This was another great year for our local beer scene where we saw breweries such as Able Seedhouse, Lake Monster, Lakes and Legends and many more open their doors for business. We saw Dangerous Man introduce their barrel aging program, Fair State and Indeed brought forth their sour programs, and Bad Weather got themselves a new home in St. Paul. With 2016 right around the corner, I decided to look ahead and forecast what we might see happen in the next 12 months.
1. Local collaborations: We haven’t seen a ton of this in previous years, but I think we’ve come to a point where we will see some breweries putting their best foot forward in unison to bring us some lively brews. Our friends over at the Growler have been hard at work putting together “In Cahoots” which is an event that they host every summer encouraging which encourages local breweries to collaborate on brews that people can enjoy at the event itself. Can you imagine the Hoops brothers collaborating on one? Now that would be one tasty beverage.
2. Special beer verticals in taprooms: Now that some of these breweries have been in operation for a couple years, I think we will begin to see “mini-events” that feature verticals of vintage specialty beers. Take Steel Toe for instance. They held an event back in November called “A Barrel-Aged Trifecta” which featured 2015 Barrel-Aged Dissent, 2012 Barrel-Aged Lunker, and 2014 Barrel-Aged Lunker available as a flight or on their own. I could see breweries like Surly or Indeed doing something similar with Rum King or Darkness, and the turnout would be huge.

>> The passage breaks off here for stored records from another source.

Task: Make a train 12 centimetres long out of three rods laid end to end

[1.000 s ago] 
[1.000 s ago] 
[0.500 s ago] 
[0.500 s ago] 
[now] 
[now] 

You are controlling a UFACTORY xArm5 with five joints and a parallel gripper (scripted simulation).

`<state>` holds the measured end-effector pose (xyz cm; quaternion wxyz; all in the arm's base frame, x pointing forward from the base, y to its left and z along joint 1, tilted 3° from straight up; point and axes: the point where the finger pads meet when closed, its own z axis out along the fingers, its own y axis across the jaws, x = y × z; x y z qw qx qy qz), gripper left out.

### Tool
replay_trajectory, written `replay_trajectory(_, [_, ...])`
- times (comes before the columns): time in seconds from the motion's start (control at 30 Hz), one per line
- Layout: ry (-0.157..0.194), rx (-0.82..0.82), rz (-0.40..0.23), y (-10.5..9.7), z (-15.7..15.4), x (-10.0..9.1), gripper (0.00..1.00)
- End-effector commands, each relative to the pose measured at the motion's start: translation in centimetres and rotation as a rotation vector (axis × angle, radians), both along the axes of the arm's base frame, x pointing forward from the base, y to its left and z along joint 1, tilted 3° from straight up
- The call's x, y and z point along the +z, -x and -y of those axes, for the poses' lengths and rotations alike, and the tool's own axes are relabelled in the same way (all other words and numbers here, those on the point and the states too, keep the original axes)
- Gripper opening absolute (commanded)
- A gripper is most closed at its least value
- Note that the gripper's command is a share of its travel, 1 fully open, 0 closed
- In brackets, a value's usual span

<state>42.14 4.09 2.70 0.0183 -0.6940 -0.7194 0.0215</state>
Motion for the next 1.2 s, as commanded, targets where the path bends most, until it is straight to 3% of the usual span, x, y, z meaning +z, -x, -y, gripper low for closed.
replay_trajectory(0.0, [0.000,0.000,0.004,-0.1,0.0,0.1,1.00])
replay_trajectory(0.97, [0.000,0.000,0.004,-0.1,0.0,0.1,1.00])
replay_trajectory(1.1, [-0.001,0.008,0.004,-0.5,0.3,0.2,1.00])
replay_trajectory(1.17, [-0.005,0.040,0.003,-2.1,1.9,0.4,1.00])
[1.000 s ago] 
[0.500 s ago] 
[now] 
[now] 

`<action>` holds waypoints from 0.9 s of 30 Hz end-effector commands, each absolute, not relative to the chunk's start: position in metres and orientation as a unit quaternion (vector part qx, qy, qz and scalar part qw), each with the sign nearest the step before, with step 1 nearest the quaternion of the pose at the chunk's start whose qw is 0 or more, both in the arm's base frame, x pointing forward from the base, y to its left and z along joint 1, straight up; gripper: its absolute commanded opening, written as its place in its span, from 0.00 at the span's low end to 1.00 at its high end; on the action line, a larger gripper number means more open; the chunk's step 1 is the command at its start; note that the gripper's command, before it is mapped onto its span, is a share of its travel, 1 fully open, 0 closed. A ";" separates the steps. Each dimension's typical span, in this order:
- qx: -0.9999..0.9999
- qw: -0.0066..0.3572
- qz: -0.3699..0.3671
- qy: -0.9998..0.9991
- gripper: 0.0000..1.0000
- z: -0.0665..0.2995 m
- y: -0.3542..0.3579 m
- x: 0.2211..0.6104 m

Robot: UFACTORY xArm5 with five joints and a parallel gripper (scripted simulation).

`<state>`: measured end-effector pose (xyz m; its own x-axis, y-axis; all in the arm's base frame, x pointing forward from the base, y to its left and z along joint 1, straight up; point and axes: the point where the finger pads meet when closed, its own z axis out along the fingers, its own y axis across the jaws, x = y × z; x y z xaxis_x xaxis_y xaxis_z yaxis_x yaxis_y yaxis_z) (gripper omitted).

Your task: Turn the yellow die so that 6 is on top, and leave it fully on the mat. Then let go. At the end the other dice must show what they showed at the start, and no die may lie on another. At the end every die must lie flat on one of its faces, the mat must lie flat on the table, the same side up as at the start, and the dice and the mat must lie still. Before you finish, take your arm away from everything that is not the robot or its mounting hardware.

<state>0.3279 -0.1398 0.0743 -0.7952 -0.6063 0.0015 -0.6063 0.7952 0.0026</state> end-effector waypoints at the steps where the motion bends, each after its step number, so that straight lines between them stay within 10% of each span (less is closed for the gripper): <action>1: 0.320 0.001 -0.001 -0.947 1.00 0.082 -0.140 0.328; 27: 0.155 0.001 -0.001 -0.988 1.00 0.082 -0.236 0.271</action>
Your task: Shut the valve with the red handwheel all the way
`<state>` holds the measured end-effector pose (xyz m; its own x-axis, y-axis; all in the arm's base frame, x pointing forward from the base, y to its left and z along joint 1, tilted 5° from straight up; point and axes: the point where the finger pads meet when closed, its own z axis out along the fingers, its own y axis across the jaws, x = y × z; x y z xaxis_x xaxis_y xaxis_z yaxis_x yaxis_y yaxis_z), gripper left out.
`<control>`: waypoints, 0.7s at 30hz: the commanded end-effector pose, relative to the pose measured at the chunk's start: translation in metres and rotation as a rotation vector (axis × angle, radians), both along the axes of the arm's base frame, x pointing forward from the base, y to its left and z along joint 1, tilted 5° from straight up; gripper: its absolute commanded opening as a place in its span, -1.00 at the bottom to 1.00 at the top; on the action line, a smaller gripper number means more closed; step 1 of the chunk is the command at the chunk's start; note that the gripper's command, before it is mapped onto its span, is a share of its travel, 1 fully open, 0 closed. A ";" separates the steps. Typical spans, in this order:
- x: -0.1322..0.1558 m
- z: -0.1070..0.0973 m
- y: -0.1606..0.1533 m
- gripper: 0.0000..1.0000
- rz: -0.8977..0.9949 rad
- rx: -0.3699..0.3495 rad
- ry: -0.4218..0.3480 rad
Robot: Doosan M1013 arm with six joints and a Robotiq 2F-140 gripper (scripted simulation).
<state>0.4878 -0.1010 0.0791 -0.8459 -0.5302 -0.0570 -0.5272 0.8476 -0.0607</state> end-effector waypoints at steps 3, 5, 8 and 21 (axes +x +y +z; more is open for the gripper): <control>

3. Locally made cocktails on tap lines at notable bars around town: Technically this is already happening at Republic Seven Corners right now where Tattersall has a couple different “pre-mixed” cocktails available on tap. This is certainly a way for local distilleries to get their products into popular bars around town and showcase some of the flavors, all while maintaining the consistency by eliminating poorly made drinks. I could see this gaining momentum as the popularity of locally made spirits seems to be on the rise.
4. The rise of the Lager: Lagers have a bad reputation over the years thanks to large breweries that are more interested in volume than flavor. This is a big misconception in that you can make some damn tasty Lagers without sacrificing quality or flavor. Expect to see a rise in Lagers (such as Pilsners, California Common, Amber Lagers, etc) being brewed around town and maybe with a little twist—especially at smaller breweries (think Town Hall) where they have more freedom to change up their beer menus frequently.
5. The “death” of struggling breweries: No one wants to think this will happen, but it is inevitable that at some point some of these breweries will not make it. I honestly don’t think there will be a lot of this going on at this point, I just feel that this might be the year we see one or two turn off the lights. This should also serve as a reminder to support your local brewery and give them honest feedback so that they can fix any issues with their beer, service etc. Trust me, they’d rather hear that than close up shop.
You heard it here first folks, mnbeerdeathwatch.com coming in 2016! Who will be the next to go?
In CaHoops would be awesome!
Great points. Totally agree.
We don’t want to see it but some breweries in this state and elsewhere are going to fail. It’s something many seem to not want to talk about but it’s going to happen. Breweries can no longer survive simply by existing. There are far too many breweries for the weak ones to survive anymore. Those that don’t make great product are going to fall away.
Really looking forward to 2016 for the Minnesota beer scene.
Ben wrote: “We don’t want to see it but some breweries in this state and elsewhere are going to fail. It’s something many seem to not want to talk about but it’s going to happen.”
Agreed. Must be something about upper midwestern character? 😉
Most of my friends in the hobby are ecstatic: SO MANY new taprooms to hit!
But beyond these few, lifelong hobbyists are those who’ve been drawn in during the double-digit segment rise of Craft Beer -the “Surly Era”- approximately. Many are drawn in by social media promotions and the anticipation which that is meant to elicit, and will be among those packing the place on opening night, just to be among the hoi polloi.
Others will hit a place once, indulge in the sampler, and grab a growler, never to return. Still others are either more forgiving or more fair (take your pick) and visit once or twice more before passing judgement.
But it takes more than casual ‘beer tourism’ and opening night hoopla to keep a taproom afloat. Dedicated patronage is a must, and I hope that the many new outfits will be able to make that happen.